Lets put it this way:

You (your driver) can sign at the time of pickup agreeing to a declared value, or to $2/lb as is common on most BOLs. If there is no term regarding value nor liability that the 'maximum' liability would be then by default that contained in the statute ($2/lb). I'm going by memory but this thread comes up once or twice a year...

KCCO,

Mike
 

pitbull99

Site Supporter
#18
We work for a lot of brokers and what we are finding out is that they will not pay us if we use our BOL. They tell us that we have to deliver on the shippers BOL. We find now we are unsure what to do to cover the $2 lb issue.
 

lowmiler88

Site Supporter
#19
If the shipper is a stand up company and did not have a declared value then it is $2 a lb.
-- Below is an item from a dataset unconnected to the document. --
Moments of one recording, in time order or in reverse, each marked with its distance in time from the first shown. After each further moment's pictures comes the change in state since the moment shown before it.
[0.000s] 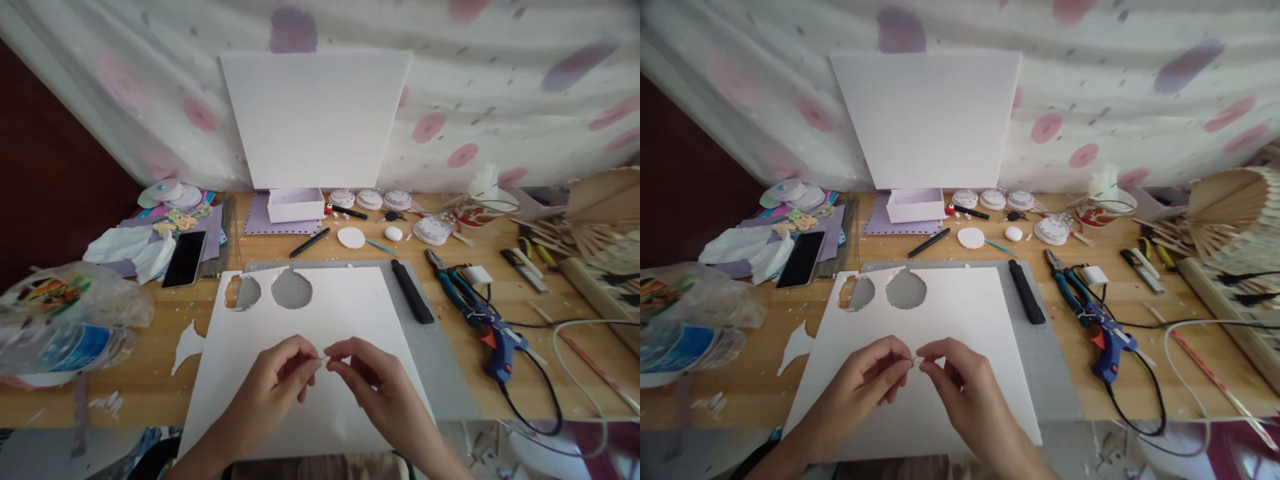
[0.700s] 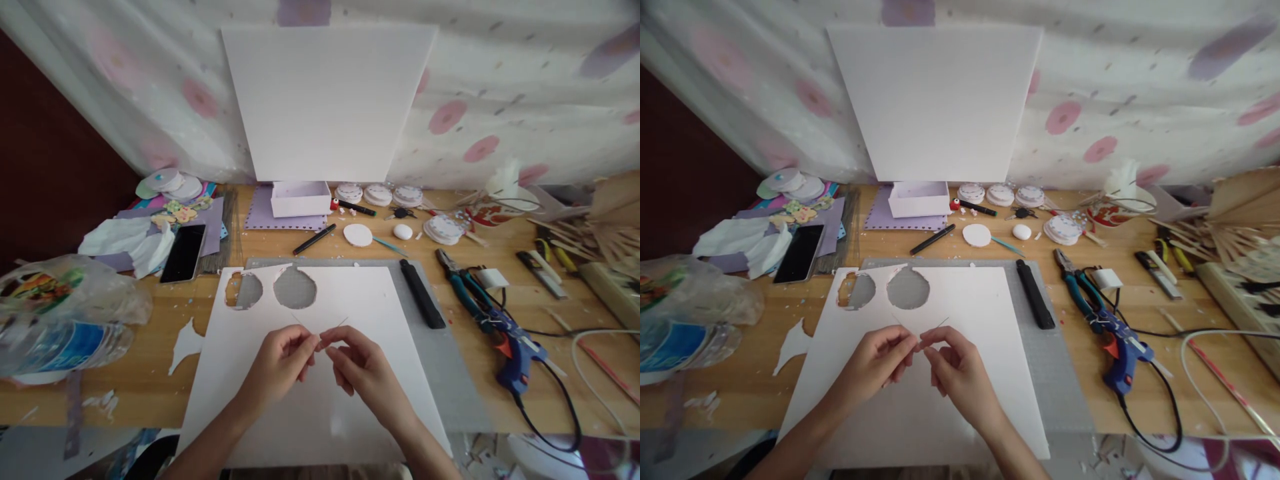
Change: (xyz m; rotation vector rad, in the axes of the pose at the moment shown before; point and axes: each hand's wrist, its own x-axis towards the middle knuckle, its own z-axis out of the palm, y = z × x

We ship product that is worth more than $2 a lb but if we put the declared value on every BOL we would pay more than any damage we ever incur. It is our decision and we do have insurance to cover the overage if it is a big loss (thank god it has not happened) so I would not be bullied into paying more....actually let your insurance company handle it that is what they are there for, unless you have had a lot of claims this should not affect your insurance rates and it takes you out of the conversation.
 

whatiship

Well-Known Member
#20
We work for a lot of brokers and what we are finding out is that they will not pay us if we use our BOL. They tell us that we have to deliver on the shippers BOL. We find now we are unsure what to do to cover the $2 lb issue.
If thats the case you need to tell the broker to tell their customer to show $2.00 per pound maximum liability on their bill of lading. This is also for their protection. Or show valuation, and you should charge additional insurance to cover. You can't be expected to be liable for a million dollar load if you are not adequatly covered. Its not worth the risk.